THE PROBLEM —
Every record is to be transcribed exactly as written.

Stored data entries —
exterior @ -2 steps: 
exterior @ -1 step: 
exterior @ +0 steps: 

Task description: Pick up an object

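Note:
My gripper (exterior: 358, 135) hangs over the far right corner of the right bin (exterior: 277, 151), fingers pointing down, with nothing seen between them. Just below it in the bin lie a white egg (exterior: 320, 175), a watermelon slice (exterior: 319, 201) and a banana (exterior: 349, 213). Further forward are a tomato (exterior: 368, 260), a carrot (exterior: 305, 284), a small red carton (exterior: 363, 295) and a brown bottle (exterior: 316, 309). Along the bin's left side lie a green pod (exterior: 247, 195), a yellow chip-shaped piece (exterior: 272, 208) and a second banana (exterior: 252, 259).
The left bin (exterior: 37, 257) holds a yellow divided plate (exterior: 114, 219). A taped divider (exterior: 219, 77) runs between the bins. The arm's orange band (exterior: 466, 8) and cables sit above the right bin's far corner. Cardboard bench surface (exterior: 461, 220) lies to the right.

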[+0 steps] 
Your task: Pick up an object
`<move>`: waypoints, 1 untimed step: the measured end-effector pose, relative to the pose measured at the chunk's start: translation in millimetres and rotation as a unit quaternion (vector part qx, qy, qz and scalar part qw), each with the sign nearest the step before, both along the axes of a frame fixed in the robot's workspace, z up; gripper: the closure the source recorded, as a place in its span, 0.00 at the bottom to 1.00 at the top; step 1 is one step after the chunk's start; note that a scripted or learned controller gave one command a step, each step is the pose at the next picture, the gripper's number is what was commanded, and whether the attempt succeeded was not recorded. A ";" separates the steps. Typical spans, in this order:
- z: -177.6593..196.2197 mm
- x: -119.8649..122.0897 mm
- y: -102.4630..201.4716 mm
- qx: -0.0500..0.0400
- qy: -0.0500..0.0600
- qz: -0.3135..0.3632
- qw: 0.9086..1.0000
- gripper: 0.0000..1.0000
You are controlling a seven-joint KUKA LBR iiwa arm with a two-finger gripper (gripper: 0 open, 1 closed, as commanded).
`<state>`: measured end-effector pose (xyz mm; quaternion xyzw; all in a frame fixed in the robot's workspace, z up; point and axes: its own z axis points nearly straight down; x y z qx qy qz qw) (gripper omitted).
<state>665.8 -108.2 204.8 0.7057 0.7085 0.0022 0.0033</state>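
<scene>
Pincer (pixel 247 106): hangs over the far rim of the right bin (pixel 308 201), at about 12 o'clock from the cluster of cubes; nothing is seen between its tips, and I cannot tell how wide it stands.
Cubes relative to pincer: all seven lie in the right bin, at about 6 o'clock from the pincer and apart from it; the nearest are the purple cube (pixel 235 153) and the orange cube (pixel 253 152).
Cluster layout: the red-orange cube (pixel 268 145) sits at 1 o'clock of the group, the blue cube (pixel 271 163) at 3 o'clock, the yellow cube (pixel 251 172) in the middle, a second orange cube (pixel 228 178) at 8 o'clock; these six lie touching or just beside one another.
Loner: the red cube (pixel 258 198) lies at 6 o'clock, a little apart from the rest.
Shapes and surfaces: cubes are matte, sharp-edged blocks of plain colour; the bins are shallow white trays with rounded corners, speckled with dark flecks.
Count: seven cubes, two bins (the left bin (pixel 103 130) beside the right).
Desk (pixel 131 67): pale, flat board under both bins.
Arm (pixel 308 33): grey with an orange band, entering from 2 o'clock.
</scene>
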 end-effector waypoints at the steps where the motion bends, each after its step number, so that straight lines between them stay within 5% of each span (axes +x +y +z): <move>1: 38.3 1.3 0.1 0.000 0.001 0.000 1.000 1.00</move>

WRITTEN REPLY —
exterior @ -2 steps: 
exterior @ -1 step: 
exterior @ +0 steps: 

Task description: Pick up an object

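Note:
My gripper (exterior: 358, 135) hangs over the far right corner of the right bin (exterior: 277, 151), fingers pointing down, with nothing seen between them. Just below it in the bin lie a white egg (exterior: 320, 175), a watermelon slice (exterior: 319, 201) and a banana (exterior: 349, 213). Further forward are a tomato (exterior: 368, 260), a carrot (exterior: 305, 284), a small red carton (exterior: 363, 295) and a brown bottle (exterior: 316, 309). Along the bin's left side lie a green pod (exterior: 247, 195), a yellow chip-shaped piece (exterior: 272, 208) and a second banana (exterior: 252, 259).
The left bin (exterior: 37, 257) holds a yellow divided plate (exterior: 114, 219). A taped divider (exterior: 219, 77) runs between the bins. The arm's orange band (exterior: 466, 8) and cables sit above the right bin's far corner. Cardboard bench surface (exterior: 461, 220) lies to the right.
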
[+0 steps] 
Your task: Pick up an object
`<move>`: waypoints, 1 untimed step: the measured end-effector pose, relative to the pose measured at the chunk's start: translation in millimetres and rotation as a unit quaternion (vector part qx, qy, qz and scalar part qw), each with the sign nearest the step before, both along the axes of a frame fixed in the robot's workspace, z up; gripper: the closure the source recorded, as a place in its span, 0.00 at the bottom to 1.00 at the top; step 1 is one step after the chunk's start; note that a scripted or learned controller gave one command a step, each step is the pose at the next picture, the gripper's number is what was commanded, and whether the attempt succeeded was not recorded. A ";" separates the steps. Typical spans, in this order:
- z: -177.6593..196.2197 mm
- x: -119.8649..122.0897 mm
- y: -102.4630..201.4716 mm
- qx: -0.0500..0.0400
- qy: -0.0500..0.0600
- qz: -0.3135..0.3632
- qw: 0.9086..1.0000
- gripper: 0.0000..1.0000
You are controlling a seven-joint KUKA LBR iiwa arm with a two-finger gripper (gripper: 0 open, 1 closed, as commanded).
`<state>`: measured end-effector pose (xyz mm; quaternion xyzw; all in a frame fixed in the robot's workspace, z up; point and axes: its own z axis points nearly straight down; x y z qx qy qz qw) (gripper omitted).
<state>665.8 -108.2 204.8 0.7057 0.7085 0.0022 0.0033</state>
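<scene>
Pincer (pixel 247 106): hangs over the far rim of the right bin (pixel 308 201), at about 12 o'clock from the cluster of cubes; nothing is seen between its tips, and I cannot tell how wide it stands.
Cubes relative to pincer: all seven lie in the right bin, at about 6 o'clock from the pincer and apart from it; the nearest are the purple cube (pixel 235 153) and the orange cube (pixel 253 152).
Cluster layout: the red-orange cube (pixel 268 145) sits at 1 o'clock of the group, the blue cube (pixel 271 163) at 3 o'clock, the yellow cube (pixel 251 172) in the middle, a second orange cube (pixel 228 178) at 8 o'clock; these six lie touching or just beside one another.
Loner: the red cube (pixel 258 198) lies at 6 o'clock, a little apart from the rest.
Shapes and surfaces: cubes are matte, sharp-edged blocks of plain colour; the bins are shallow white trays with rounded corners, speckled with dark flecks.
Count: seven cubes, two bins (the left bin (pixel 103 130) beside the right).
Desk (pixel 131 67): pale, flat board under both bins.
Arm (pixel 308 33): grey with an orange band, entering from 2 o'clock.
</scene>
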 end-effector waypoints at the steps where the motion bends, each after its step number, so that straight lines between them stay within 5% of each span (axes +x +y +z): <move>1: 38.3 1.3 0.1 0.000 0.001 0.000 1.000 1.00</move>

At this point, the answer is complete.